Sin embargo, mi querida Karine, fíjate lo siguiente:

*Faire de la graisse.
Faire de la lèche à qqn.
Faire  de la musique.
Faire de la resquille.
Faire de {l’épate / l’esbroufe}.
Faire de l’esprit.
Faire de l’œil.*

… et j'en passe  .

¿Por qué no habría de ser muy francés *faire de l'ordinateur*?


----------



## mielyazabache

Bonsoir, 

peut-être justement parce qu'on ne _fait_ pas de l'ordinateur, mais qu'on l'utilise... à la rigueur on pourrait dire(en suivant votre idée) _faire de la navigation,_ au lieu de naviguer, comme _faire de la_ _resquille_ pour resquiller...


----------



## KaRiNe_Fr

Salut Totor,

Toutes les expressions que tu cites sont des expressions courantes qui expriment quelque chose de particulier pas quelque chose de vague comme ce que Mickaël veut exprimer. 
Comme nous l'avons dit, le verbe « faire » est un véritable fourre-tout en français... rien ne m'empêche a priori de le dire avec l'ordinateur, mais apparemment ce n'est pas connu partout, contrairement à tes expressions !


----------



## totor

mielyazabache said:


> peut-être justement parce qu'on ne _fait_ pas de l'ordinateur, mais qu'on l'utilise...

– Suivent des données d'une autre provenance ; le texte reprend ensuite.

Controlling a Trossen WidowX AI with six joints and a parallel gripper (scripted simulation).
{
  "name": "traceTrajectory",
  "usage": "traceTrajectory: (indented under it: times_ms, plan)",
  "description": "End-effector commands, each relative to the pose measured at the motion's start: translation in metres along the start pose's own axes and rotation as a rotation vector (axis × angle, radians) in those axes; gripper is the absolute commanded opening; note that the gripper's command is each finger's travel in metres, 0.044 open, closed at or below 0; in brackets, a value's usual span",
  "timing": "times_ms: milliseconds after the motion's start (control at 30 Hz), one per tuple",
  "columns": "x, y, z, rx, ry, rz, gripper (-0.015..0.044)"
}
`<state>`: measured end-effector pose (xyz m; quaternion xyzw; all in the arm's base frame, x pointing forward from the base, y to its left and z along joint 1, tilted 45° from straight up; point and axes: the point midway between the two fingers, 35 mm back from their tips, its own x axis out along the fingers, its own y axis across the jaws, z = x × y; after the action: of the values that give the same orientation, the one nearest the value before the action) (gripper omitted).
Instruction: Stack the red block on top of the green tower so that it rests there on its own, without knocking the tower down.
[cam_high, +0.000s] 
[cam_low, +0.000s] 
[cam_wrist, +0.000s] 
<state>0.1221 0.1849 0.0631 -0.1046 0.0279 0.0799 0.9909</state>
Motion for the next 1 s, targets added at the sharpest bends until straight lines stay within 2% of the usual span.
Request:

Oui, tu a raison, Miel, c'est bien possible que ce soit la raison.



KaRiNe_Fr said:


> Comme nous l'avons dit, le verbe « faire » est un véritable fourre-tout en français... rien ne m'empêche a priori de le dire avec l'ordinateur, mais apparemment ce n'est pas connu partout, contrairement à tes expressions !



Eh oui, toi aussi t'a raison, ma chère.

Quand même, n'oublies pas que petit poisson deviendra grand  .


----------



## mielyazabache

Cela dit, on dit bien _faire du vélo _ mais là aussi, c'est du langage parlé. On devrait dire "monter à bicyclette" comme le rabâchait ma prof de français de lycée...

On n'évitera probablement pas cet usage, mais on peut toujours souligner ces "glissements".


----------



## blink05

"Faire de l'ordinateur" no es algo que yo diría... y me parece que nunca lo he escuchado. Me hace pensar a algo que podría decirme mi padre, que no entiende mucho de computadores (si él hablara francés, claro). Como que una persona que se maneja un poco más, pasaría a decir "utilizar" en vez de "hacer".

Por supuesto que es mi impresión personal, y no quiero ofender a nadie tampoco .

Saludos.


----------